Four Tet Sues Domino Records Over Streaming Royalties

Four Tet Sues Domino Records Over Streaming Royalties

Starting in 2001, Kieran Hebden, the British electronic producer who records as Four Tet, released four studio albums on Domino Records. Now, Music Week reports that Hebden has made a claim for damages against Domino over the royalty rate for the streams and downloads of many of the records that he released on Domino. Hebden and Domino haven’t been able to reach a settlement, so the case is set to go before a judge at the Business And Property Courts of the UK’s High Court Of Justice.

Four Tet signed to Domino in 2001, before the era of iTunes and Spotify, and he believes that the royalty rate for streams and downloads should be different from the rate for physical record sales. Domino has been calculating Hebden’s royalties for streams and downloads at an 18% rate, the same rate that used to apply for physical sales. Hebden and his lawyers claim that Hebden is entitled to a 50% royalty on streams and downloads, which Four Tet and his lawyers call a “reasonable” rate. Per Music Week, Hebden is “seeking damages of up to £70,000 plus costs,” and he’s also asking for a judgment on that royalty rate.

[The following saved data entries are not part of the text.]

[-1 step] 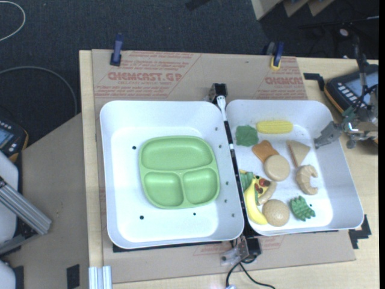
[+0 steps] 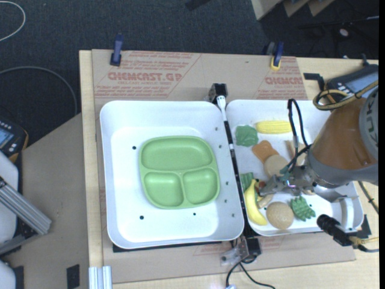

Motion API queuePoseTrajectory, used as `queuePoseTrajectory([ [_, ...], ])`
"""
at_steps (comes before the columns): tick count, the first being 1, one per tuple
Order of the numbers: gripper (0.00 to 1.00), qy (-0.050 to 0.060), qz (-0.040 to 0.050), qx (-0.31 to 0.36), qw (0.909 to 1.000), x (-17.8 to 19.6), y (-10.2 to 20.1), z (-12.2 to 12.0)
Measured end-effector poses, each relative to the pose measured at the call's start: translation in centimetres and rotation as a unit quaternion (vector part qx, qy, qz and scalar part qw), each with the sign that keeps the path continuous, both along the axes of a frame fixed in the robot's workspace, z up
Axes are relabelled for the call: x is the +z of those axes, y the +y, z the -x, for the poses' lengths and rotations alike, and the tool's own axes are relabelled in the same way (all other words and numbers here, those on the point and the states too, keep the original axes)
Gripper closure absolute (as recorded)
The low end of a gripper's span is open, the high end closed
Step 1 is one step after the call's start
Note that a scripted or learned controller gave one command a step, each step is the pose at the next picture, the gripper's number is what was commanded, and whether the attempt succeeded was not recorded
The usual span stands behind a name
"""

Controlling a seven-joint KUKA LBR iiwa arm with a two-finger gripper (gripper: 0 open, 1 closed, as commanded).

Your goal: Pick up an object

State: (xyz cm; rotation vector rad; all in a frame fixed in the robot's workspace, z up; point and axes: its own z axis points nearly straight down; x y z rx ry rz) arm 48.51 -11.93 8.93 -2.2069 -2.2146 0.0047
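I see gripper [image 2: 278,184] low among toy food | grasp: cannot tell | banana [image 2: 253,205] just left-below, potato [image 2: 280,215] below | risk: crowded pieces, I may nudge, not lift

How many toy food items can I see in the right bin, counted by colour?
Yellow: 2, the corn cob and the banana.
Green: 2, the leafy piece and the piece near the front rim.
Orange: 1, the piece below the corn.
Beige: 2, the round piece and the potato-like piece.
Total: 7 visible; the arm may hide more.
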Motion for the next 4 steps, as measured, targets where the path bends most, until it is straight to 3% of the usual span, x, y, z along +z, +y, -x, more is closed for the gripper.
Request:
queuePoseTrajectory([
  [1, 1.00, -0.008, 0.0046, -0.002, 1.0000, 1.7, -0.6, -0.4],
  [2, 1.00, -0.011, 0.0034, 0.003, 0.9999, 10.0, 6.3, -1.7],
  [3, 1.00, -0.005, 0.0018, 0.003, 1.0000, 9.5, 14.8, -0.4],
  [4, 1.00, -0.014, 0.0026, 0.001, 0.9999, 21.8, 17.1, 0.4],
])
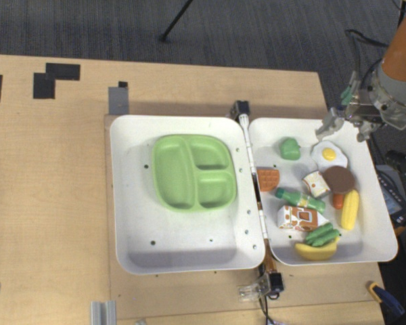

Four Tet’s legal argument covers the period where he released his first three Domino albums: 2001’s Pause, 2003’s Rounds, and 2005’s Everything Ecstatic, as well as the live album, EPs, and singles that he released under that contract. (Four Tet’s 2010 album There Is Love In You, released on Domino, wasn’t part of that contract.)

Four Tet’s 2001 contract included this clause:

In respect of the exploitation of the Masters and any videos embodying the Masters and received by us from our licensees outside the UK we shall credit your audio and audio-visual royalty accounts respectively with 50% of all royalties and fees arising from such exploitation.

Since all the major digital retailers and streaming services are based outside the UK, Four Tet and his lawyers believe that streams and downloads fall under that clause. Domino argues otherwise: “Streaming was not, as at the date of the 2001 Agreement, a mainstream method for the lawful distribution of recorded music and was not as at that date within the contemplation of the parties.” Domino’s lawyers also claim that Hebden has been attempting to buy back his masters from Domino and that this lawsuit is simply part of his strategy to pressure the label to sell those masters.

If the judge rules in favor of Hebden or sets a different royalty rate, it could set a far-reaching precedent for how the music business splits up its money in the streaming era. We’ve reached out to Domino for a statement, and we’ll update this post if we hear back.